Pesticides are frequently applied without precision in Bangladesh as well as other south and southeast Asian countries [49,50,51,52,53], which leads to several adverse effects on human health, from acute intoxication to chronic diseases that include various types of cancer (brain cancer, breast cancer, prostate cancer, bladder cancer, and colon cancer), Parkinson’s disease, neurotoxicity, and diabetes [54,55,56,57,58]. The results of the study indicate that the pesticide residues analyzed and detected in rice samples from Bangladesh and Saudi Arabia, including chlorpyrifos, tebuconazole, and pirimiphos-methyl, were below the MRLs set by EU regulators. These results highlight the need for continuous monitoring and control measures to maintain food safety standards, which, in turn, protects public health in countries where rice is a staple food.

The GC-MS method demonstrated high efficacy, providing sensitivity in detecting and quantifying pesticides.
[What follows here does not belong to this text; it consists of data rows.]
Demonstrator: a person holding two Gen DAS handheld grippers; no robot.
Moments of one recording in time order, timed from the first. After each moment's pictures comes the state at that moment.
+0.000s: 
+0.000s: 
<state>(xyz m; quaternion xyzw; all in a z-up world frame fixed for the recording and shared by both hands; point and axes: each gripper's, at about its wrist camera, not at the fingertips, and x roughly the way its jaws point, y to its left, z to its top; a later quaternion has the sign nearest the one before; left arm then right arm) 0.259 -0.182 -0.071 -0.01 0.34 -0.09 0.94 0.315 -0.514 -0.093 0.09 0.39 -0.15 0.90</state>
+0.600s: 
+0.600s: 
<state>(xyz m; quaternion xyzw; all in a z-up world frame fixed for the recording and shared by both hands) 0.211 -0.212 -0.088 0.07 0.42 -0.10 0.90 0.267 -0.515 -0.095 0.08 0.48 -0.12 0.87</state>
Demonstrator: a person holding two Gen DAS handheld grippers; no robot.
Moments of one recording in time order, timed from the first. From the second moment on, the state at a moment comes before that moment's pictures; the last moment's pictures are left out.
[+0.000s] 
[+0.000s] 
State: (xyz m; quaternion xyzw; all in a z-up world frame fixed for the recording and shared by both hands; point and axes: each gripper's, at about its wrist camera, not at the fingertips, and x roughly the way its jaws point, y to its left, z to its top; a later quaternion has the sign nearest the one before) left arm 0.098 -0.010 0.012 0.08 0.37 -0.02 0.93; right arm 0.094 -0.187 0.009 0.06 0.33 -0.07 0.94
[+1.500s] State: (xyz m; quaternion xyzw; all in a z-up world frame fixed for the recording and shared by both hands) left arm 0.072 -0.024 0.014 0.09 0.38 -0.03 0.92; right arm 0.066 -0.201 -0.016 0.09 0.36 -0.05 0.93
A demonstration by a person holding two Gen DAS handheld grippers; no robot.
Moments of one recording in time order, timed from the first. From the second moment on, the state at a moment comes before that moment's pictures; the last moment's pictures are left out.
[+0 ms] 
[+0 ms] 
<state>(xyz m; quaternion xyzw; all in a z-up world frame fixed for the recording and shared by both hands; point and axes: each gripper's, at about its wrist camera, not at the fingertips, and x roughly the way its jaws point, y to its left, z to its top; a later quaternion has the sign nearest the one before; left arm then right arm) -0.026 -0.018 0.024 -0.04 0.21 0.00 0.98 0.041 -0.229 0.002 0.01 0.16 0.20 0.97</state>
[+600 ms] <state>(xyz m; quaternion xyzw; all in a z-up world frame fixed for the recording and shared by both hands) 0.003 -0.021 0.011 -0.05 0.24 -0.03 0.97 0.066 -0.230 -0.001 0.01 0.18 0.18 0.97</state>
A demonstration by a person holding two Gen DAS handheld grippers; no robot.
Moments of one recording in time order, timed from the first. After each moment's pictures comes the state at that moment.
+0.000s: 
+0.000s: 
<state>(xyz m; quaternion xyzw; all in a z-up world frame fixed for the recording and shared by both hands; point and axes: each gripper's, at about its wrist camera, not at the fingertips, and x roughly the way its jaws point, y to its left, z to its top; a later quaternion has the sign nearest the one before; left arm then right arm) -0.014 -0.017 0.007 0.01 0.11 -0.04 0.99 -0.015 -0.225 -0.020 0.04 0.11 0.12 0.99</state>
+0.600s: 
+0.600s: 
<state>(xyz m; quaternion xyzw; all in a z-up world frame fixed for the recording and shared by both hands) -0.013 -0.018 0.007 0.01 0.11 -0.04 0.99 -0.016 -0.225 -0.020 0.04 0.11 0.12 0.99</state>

The relatively low values of the limits of detection and limits of quantification indicate that the method has the potential to detect pesticides at low concentrations. Future applications and development of this method could further enhance the detection and analysis of a wide range of pesticide residues in different matrices. It could be used to monitor food safety and investigate other potential hazards, such as the presence of mycotoxins and heavy metal contamination, to improve public health outcomes.